◆ Problem description ◆
In full and word for word, copy the listing; no pictures belong in the copy.

* * *

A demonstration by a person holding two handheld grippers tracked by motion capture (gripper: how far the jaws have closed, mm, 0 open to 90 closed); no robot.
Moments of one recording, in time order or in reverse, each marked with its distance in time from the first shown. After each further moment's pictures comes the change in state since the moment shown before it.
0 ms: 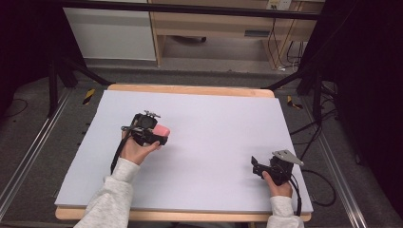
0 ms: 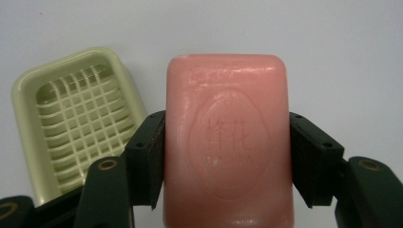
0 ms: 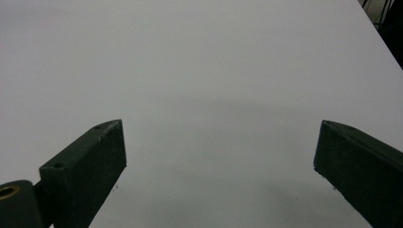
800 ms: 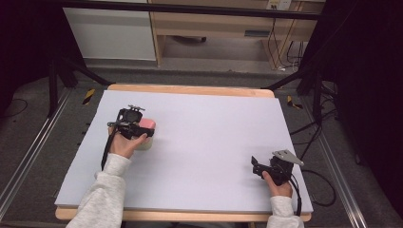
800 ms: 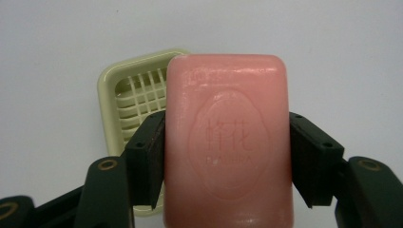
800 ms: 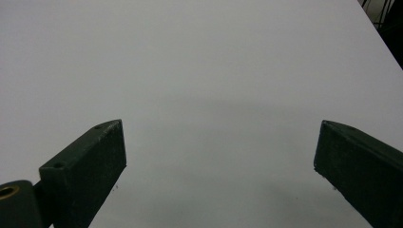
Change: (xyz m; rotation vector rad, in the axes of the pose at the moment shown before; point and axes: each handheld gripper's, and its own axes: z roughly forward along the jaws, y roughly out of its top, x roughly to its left) left arm 0.044 -0.002 -0.001 -0.023 0.078 -0.099; right arm 0.000 0.000 0.000 -0.001 0.000 0.000
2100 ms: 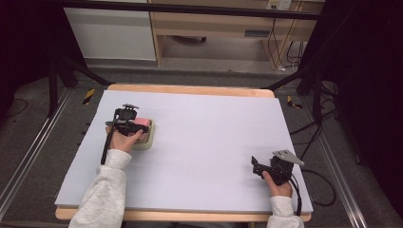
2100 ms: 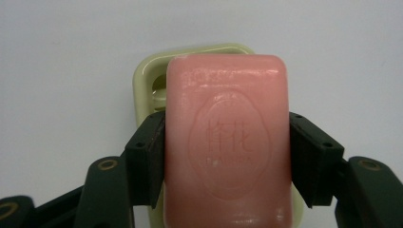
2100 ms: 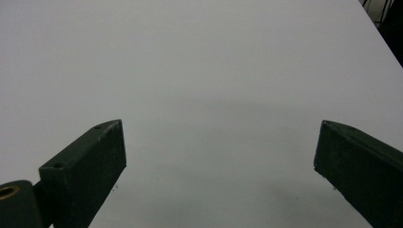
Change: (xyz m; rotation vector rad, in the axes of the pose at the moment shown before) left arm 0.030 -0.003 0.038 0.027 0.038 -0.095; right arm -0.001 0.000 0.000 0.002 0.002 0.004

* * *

◆ Worked solution ◆
A demonstration by a person holding two handheld grippers tracked by motion capture (gripper: how far the jaws have closed, mm, 0 open to 90 closed); no robot.
Moments of one recording, in time order or in reverse, each marked with its distance in time from the first shown. After each further moment's pictures comes the change in state since the moment shown before it.
0 ms: 
0 ms: 
0 ms: 
800 ms: 
800 ms: 
800 ms: 
Change: (xyz m; rotation vector rad, in the axes of the pose at the moment shown before; point and axes: each handheld gripper's, and its own axes: z roughly forward along the jaws, y roughly out of its top, x roughly to its left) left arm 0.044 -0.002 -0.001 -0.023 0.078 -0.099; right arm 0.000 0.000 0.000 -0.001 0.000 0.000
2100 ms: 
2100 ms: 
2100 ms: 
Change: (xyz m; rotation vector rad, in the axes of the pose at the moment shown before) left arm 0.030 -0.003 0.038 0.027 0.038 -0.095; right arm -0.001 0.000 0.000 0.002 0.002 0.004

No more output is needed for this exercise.